### Work task:
When you transcribe the data below, reproduce every line exactly and leave each picture out.

### Information provided:
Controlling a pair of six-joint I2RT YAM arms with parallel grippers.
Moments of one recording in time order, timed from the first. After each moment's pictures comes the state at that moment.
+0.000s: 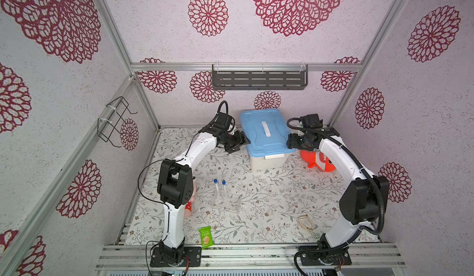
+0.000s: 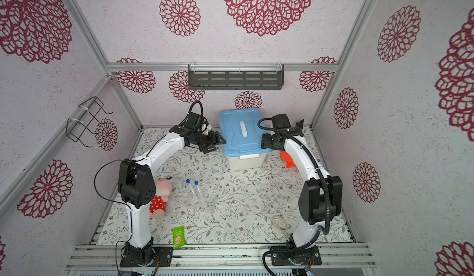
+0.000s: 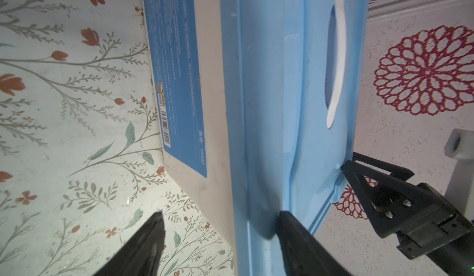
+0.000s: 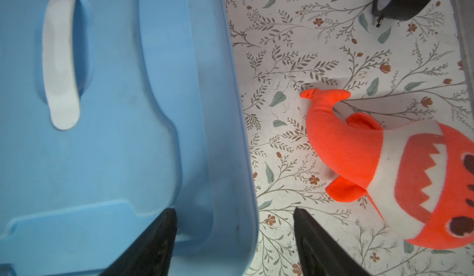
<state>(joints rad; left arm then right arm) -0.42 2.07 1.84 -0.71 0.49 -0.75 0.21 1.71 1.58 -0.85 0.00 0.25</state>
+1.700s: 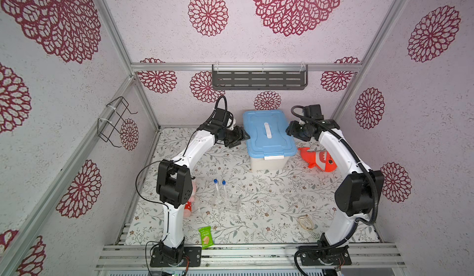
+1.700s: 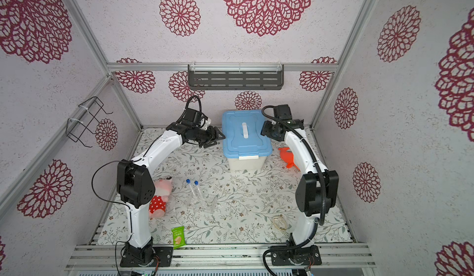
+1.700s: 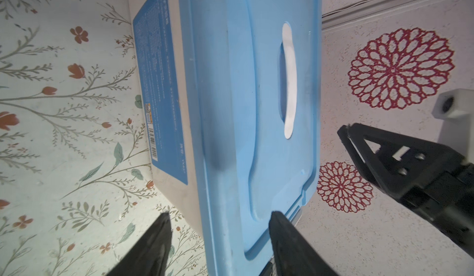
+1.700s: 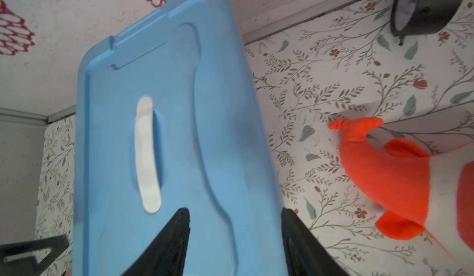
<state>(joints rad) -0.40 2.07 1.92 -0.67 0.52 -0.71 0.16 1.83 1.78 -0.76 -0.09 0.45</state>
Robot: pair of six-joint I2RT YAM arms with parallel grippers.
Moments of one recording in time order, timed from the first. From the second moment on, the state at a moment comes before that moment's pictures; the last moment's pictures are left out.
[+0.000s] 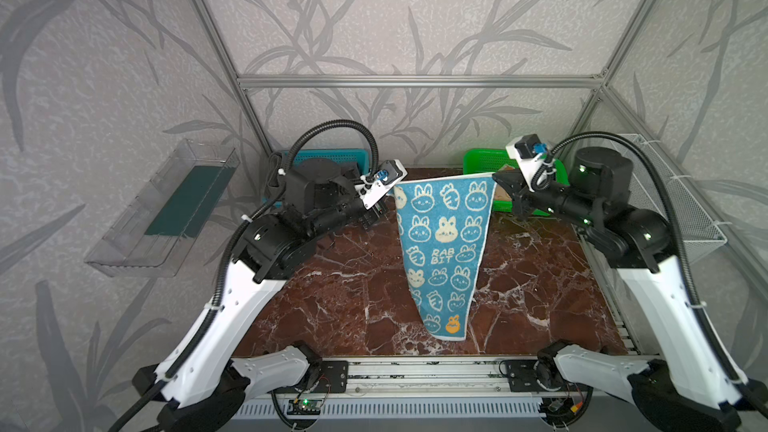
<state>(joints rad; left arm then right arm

### Reply to the task:
Controlling a pair of six-joint I2RT YAM arms with parallel grippers.
Moments of one recording in time order, timed from the first. After each moment's pictures comes the state at that moment.
+0.000s: 
+0.000s: 
+0.000s: 
+0.000s: 
<state>(joints rad; left arm then right arm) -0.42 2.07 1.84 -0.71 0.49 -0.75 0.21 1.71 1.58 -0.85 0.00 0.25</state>
+1.700s: 
+1.700s: 
+1.700s: 
+1.700s: 
<state>(joints rad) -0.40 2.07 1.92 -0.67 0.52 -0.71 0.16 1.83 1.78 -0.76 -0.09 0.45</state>
Robot: pair of six-joint I2RT YAM arms with parallel grippers.
Moments of one recording in time order, timed from the first. From the second moment on, the state at a moment comes before that moment's pictures; the last moment's pictures are left out.
[+0.000s] 
<state>(joints rad; left arm then right arm

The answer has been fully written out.